__Problem to solve__. Please write out every record below exactly as it stands.

__Material provided__.
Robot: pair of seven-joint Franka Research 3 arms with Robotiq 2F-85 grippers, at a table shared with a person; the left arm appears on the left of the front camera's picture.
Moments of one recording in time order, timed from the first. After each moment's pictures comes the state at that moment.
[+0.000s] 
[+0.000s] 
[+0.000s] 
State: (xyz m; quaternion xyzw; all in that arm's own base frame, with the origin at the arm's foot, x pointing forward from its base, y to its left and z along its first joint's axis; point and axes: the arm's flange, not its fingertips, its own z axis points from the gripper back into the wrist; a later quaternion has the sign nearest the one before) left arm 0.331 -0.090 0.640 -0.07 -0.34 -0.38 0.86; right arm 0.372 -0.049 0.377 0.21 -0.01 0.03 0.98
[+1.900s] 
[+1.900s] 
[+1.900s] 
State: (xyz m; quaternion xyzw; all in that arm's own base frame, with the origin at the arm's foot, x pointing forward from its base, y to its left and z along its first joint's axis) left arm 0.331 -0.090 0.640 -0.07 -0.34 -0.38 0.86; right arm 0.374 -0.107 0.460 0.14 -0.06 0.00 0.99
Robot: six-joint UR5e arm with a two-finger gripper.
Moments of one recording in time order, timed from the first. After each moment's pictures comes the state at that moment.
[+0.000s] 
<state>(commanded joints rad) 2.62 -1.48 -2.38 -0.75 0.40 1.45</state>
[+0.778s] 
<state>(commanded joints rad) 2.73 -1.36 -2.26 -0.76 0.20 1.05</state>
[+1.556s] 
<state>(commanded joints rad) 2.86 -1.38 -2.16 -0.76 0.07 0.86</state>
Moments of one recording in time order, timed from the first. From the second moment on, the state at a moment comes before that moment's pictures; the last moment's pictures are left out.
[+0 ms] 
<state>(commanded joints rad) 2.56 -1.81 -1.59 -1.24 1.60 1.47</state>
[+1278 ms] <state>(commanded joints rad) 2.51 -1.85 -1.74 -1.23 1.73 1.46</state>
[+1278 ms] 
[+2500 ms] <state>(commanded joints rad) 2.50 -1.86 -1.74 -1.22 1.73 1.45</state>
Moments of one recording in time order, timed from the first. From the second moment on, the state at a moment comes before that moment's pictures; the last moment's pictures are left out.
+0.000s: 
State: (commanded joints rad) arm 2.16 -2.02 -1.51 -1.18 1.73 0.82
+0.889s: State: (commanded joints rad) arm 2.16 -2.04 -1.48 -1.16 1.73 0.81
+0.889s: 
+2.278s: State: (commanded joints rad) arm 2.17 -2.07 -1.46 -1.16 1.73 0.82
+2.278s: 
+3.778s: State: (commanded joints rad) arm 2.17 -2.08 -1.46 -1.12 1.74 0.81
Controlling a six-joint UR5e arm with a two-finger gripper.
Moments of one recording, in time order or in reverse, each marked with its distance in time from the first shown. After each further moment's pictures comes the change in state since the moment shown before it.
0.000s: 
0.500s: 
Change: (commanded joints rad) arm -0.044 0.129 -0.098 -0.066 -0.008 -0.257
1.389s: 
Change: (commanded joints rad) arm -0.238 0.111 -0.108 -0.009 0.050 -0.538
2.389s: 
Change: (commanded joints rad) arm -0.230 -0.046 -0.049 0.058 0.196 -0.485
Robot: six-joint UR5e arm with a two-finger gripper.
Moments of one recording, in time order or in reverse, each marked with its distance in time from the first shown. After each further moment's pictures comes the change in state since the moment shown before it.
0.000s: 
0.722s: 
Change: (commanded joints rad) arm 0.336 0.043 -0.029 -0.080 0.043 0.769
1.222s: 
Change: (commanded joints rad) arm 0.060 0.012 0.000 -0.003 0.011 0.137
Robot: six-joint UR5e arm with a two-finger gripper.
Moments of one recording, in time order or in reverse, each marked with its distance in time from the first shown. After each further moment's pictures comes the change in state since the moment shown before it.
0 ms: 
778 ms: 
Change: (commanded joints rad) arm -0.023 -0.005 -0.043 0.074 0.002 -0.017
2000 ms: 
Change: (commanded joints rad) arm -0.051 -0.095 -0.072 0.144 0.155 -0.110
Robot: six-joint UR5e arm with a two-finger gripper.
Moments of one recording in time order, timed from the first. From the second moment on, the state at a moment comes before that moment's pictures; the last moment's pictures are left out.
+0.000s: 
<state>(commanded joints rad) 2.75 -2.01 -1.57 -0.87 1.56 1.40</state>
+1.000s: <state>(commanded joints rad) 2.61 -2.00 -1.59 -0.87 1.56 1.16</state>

__Output for this exercise__.
Robot: pair of seven-joint Franka Research 3 arms with Robotiq 2F-85 grippers, at a table shared with a person; the left arm appears on the left of the front camera's picture.
Moments of one recording in time order, timed from the first. After each moment's pictures comes the state at that moment.
[+0.000s] 
[+0.000s] 
[+0.000s] 
State: (xyz m; quaternion xyzw; all in that arm's own base frame, with the origin at the arm's foot, x pointing forward from its base, y to its left and z along its first joint's axis; point and axes: the arm's flange, not its fingertips, its own z axis points from the gripper back into the wrist; a later quaternion has the sign nearest the one before) left arm 0.331 -0.090 0.640 -0.07 -0.34 -0.38 0.86; right arm 0.372 -0.049 0.377 0.21 -0.01 0.03 0.98
[+1.900s] 
[+1.900s] 
[+1.900s] 
State: (xyz m; quaternion xyzw; all in that arm's own base frame, with the origin at the arm's foot, x pointing forward from its base, y to its left and z along its first joint's axis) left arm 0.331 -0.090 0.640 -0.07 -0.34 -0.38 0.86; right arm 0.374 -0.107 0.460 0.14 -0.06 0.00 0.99
Robot: six-joint UR5e arm with a two-finger gripper.
Moments of one recording in time order, timed from the first. After each moment's pictures comes the state at that moment.
[+0.000s] 
<state>(commanded joints rad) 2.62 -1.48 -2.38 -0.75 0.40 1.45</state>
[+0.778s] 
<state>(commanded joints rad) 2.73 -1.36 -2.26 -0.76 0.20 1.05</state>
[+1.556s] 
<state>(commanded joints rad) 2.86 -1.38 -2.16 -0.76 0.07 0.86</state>
Moments of one recording in time order, timed from the first. From the second moment on, the state at a moment comes before that moment's pictures; the last moment's pictures are left out.
[+0 ms] 
<state>(commanded joints rad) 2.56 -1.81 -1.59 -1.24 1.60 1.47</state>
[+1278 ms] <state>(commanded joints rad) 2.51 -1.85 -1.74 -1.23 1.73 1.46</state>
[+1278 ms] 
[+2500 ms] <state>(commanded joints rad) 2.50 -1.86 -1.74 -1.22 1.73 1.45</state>
Moments of one recording in time order, timed from the first. From the second moment on, the state at a moment comes before that moment's pictures; the last moment's pictures are left out.
+0.000s: 
State: (commanded joints rad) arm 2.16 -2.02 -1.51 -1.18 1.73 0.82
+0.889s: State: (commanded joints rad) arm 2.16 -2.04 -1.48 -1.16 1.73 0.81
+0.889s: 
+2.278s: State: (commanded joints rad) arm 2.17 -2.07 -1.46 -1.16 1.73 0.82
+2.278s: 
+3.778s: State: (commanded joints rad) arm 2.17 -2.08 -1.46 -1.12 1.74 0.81
Controlling a six-joint UR5e arm with a two-finger gripper.
Moments of one recording, in time order or in reverse, each marked with its distance in time from the first shown. After each further moment's pictures comes the change in state since the moment shown before it.
0.000s: 
0.500s: 
Change: (commanded joints rad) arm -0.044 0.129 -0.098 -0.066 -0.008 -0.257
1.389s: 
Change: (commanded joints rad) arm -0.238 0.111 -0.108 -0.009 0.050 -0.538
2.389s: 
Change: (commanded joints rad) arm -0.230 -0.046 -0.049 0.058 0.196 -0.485
Robot: six-joint UR5e arm with a two-finger gripper.
Moments of one recording, in time order or in reverse, each marked with its distance in time from the first shown. After each further moment's pictures comes the change in state since the moment shown before it.
0.000s: 
0.722s: 
Change: (commanded joints rad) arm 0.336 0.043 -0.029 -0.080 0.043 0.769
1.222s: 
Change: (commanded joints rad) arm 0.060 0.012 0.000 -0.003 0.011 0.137
Robot: six-joint UR5e arm with a two-finger gripper.
Moments of one recording, in time order or in reverse, each marked with its distance in time from the first shown. After each further moment's pictures comes the change in state since the moment shown before it.
0 ms: 
778 ms: 
Change: (commanded joints rad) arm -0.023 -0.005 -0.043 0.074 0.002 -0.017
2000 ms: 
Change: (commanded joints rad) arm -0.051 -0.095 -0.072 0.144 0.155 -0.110
Robot: six-joint UR5e arm with a two-finger gripper.
Moments of one recording in time order, timed from the first. From the second moment on, the state at a moment comes before that moment's pictures; the last moment's pictures are left out.
+0.000s: 
<state>(commanded joints rad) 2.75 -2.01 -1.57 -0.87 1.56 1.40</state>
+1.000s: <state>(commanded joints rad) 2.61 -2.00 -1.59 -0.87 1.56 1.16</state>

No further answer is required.